Exercise data:
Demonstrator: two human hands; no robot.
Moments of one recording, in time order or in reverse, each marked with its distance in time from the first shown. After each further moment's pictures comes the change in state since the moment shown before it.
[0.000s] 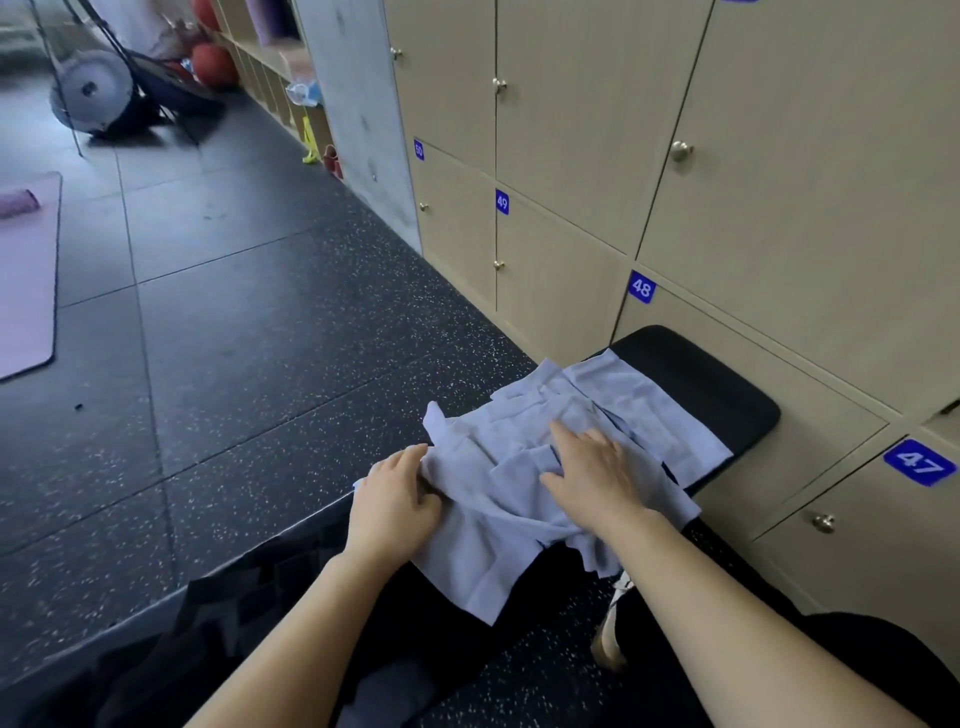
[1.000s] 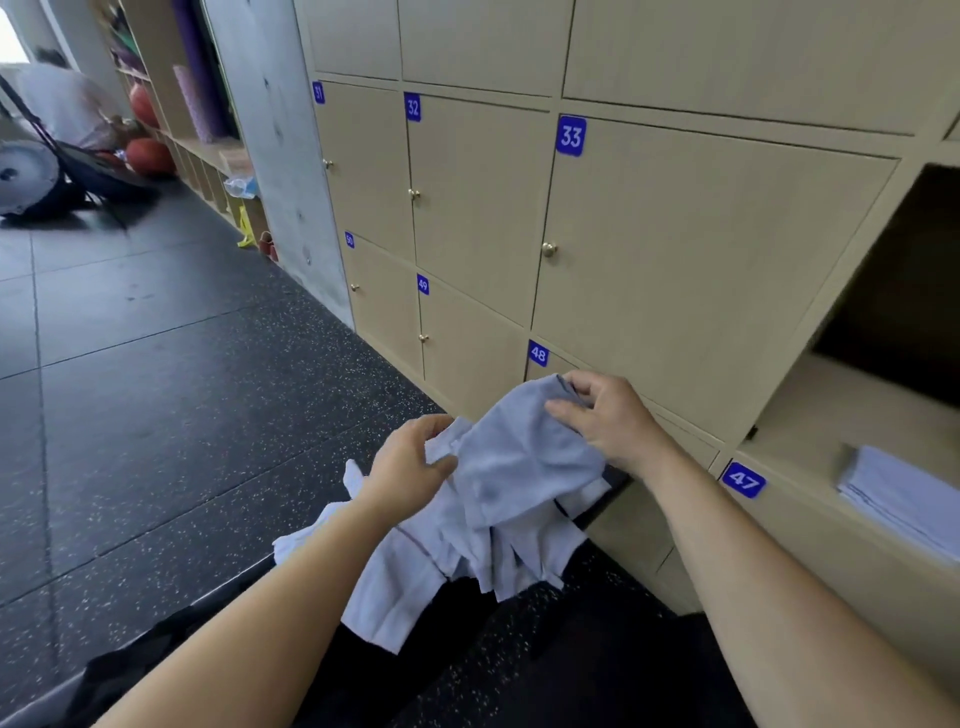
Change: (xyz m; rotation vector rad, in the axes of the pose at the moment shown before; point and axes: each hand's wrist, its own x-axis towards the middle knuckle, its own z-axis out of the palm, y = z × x) left_hand 0.015 0.137 -0.039 -0.326 -0.088 0.203; right_hand -0.046 0.066 -0.155 0.850 0.242 -0.090
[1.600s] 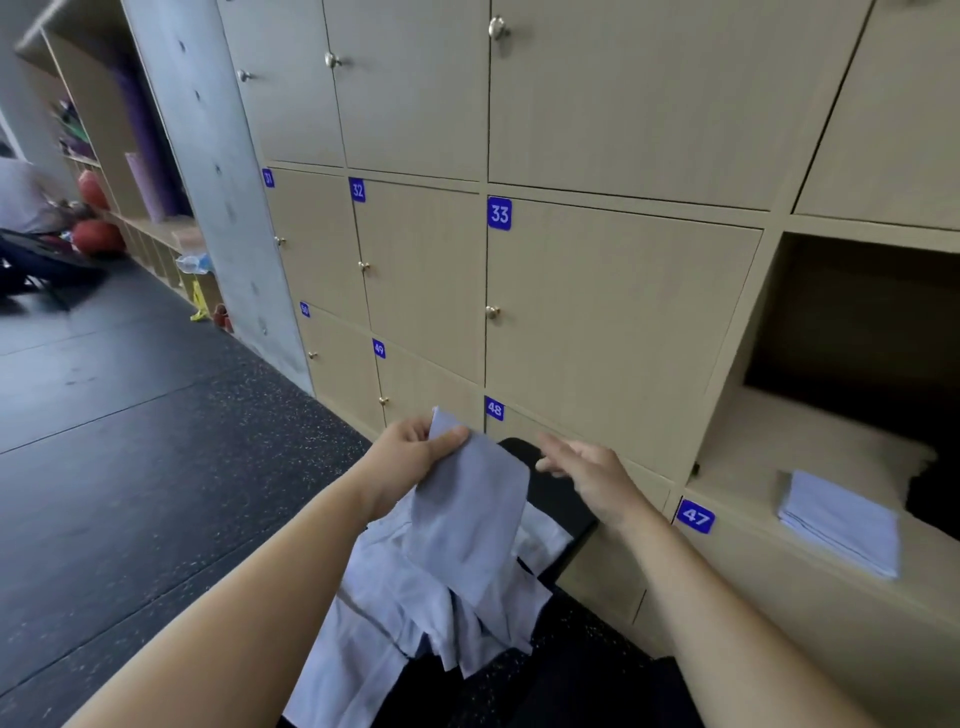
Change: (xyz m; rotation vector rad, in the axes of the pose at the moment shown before) left_hand 0.039 0.093 -0.019 -0.628 -0.274 0.026; right_hand -0.015 0.017 -0.037 0.194 0.168 0.336
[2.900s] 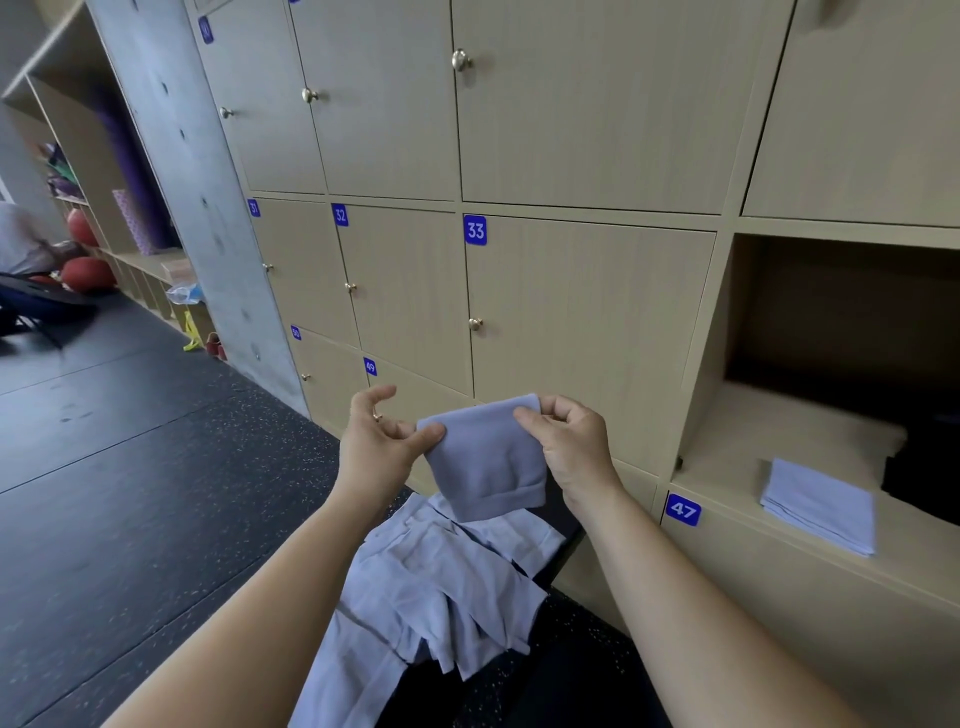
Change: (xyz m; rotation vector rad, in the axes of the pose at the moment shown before) left_hand -0.016 0.022 0.012 0.118 0.472 0.190; right_hand -0.013 -0.042 0.016 0.328 0.263 -0.244
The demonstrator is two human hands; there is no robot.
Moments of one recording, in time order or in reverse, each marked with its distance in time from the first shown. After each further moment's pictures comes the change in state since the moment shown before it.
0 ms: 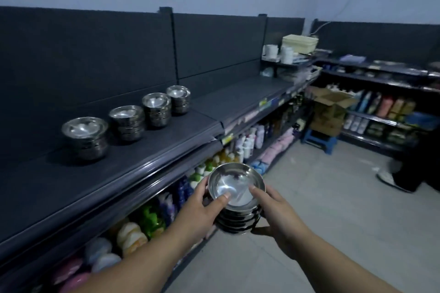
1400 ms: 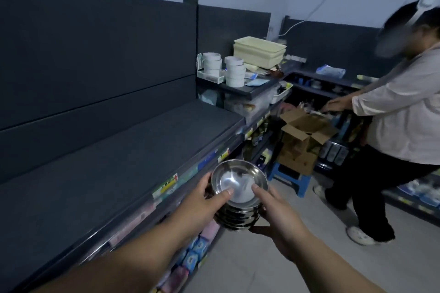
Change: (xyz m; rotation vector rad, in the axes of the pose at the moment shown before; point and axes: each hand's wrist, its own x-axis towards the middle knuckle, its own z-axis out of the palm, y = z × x) left_hand 0.713 0.156 0.305 -0.052 -0.135 0.016; right_hand 0.631 -0.207 -0.387 0.052 0.109 0.001
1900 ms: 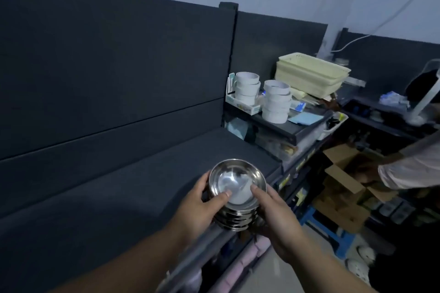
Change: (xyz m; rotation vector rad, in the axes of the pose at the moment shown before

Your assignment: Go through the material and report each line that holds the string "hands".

Response box:
Demonstrator: two human hands; no robot.
The demonstrator is two human hands; there is no robot.

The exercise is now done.